I conclude the only people for whom this worked were C-level. Even the smartest man I know didn’t cash in and get out.
I’m talking all non-C level here, just technologists/individual contributors. At most they might be project or tech leads, but they’re still not executives. I don’t know the executive C-level advancement track so I can’t speak to it. Maybe the folks you know were the ones Doctorow was talking about. If the smartest man you know didn’t know to trade up or cash out, then maybe he was one that was in it for “vocational awe”. Do you have any knowledge as to why he didn’t trade up or cash out?
I think the key was the income was so high, even surpassing PhDs who have been slaving at their fields for decades, and only ended up in academia. It
Blame the “corporate buzzword”
“The web” “The cloud” “Blockchain” “AI”
Get non-technical management out of technology and you’ll see a 180° change
Full-stack and DevOps were enshittification events in my book.
Devops for sure. (“Why have IT people when we can just make developers do it?” Fucking brilliant ☹️)
But why full stack? If you can develop a feature in a vertical slice across all layers that’s the kind of person you want to have on your team.
But why full stack?
Because there’s so many of them, with more and more keep piling up fresh out of the coding bootcamp. Most of them don’t even know what to do with life, know a bit of everything, but they’re never good with anything really, so they are considered like worker ants. Not sure how it is in other parts of the world, but in Asian job market they’re a dime a dozen.
To me, a full stack developer is a few years short of architect. If you understand the full stack and all components and how they interact, then I want you on my team.
But I guess that term gets abused and thrown around a lot.
Full stack cause most developers are shitty database architects. I’ve seen so many problems at this bedrock level.
Devops for sure. (“Why have IT people when we can just make developers do it?” Fucking brilliant ☹️)
I’m not sure if you’re tracking Enterprise IT trends these days, but its evolving yet again with “Why have Devops people when we can just make the USERS do it?”
Suffice to say, those of us that know how to clean up messes (or realistically become Shadow IT) will have gainful employment for the foreseeable future.
How will they make users do it?
Today for example our dev ops is in charge of deploying a new release of our service on our servers. We wouldn’t give customers that type of access.
If your users are external to the org then this probably doesn’t apply. However, if your users are internal, you give them a repo of their own and grant them access to publish to the pipeline.
That’s interesting. I assume there is still some review and approval process this has to go through? So it basically means you are on call constantly for unscheduled deployments?
Its not in place yet. I’m seeing it take shape.
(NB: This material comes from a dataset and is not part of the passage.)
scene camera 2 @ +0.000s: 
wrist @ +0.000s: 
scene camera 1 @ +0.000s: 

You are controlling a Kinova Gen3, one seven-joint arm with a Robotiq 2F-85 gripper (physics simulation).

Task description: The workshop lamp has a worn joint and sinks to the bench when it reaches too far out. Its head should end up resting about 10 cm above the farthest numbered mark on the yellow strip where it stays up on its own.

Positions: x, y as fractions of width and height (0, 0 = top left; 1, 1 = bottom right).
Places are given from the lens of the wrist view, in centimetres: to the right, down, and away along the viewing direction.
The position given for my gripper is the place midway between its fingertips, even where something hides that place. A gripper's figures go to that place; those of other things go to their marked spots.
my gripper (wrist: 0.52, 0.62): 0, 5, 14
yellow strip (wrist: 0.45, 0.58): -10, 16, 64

I don’t see how it can be successful on its own and will either lead to user teams adding their own Shadow IT or the skeleton IT Operations group balloon into a giant Shared Services outfit.
However, I thought I’d mention it as its the same mindset that lead to Devops, which was just a business reaction to finding a way to hire and maintain fewer IT roles. Its interesting to see the IT roles being pushed directly onto the users now.
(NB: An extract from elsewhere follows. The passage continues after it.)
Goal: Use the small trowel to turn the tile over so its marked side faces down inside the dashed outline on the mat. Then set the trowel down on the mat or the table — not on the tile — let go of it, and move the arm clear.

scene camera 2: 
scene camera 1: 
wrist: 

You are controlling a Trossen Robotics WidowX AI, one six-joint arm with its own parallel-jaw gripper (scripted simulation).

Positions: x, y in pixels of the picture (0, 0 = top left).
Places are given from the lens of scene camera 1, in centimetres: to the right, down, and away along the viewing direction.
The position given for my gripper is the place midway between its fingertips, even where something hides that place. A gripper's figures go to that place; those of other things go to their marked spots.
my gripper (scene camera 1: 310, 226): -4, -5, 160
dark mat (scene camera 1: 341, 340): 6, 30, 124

I would say the only silver lining here is that the exploitation of labor puts these giants in a precarious position where all of their critical work is being done by unhappy, extrinsically motivated people who are often only still there because they’re relatively immobile (i.e., they aren’t good enough at their job to find another one easily) or they were kept on because their salary is lower and they’re less experienced. It makes these massively complicated technology ecosystems extremely brittle, which is why software has been shit across the board for the past decade or so. It’s possible there will be a pendulum swing if and when quality becomes an attainable and marketable feature again.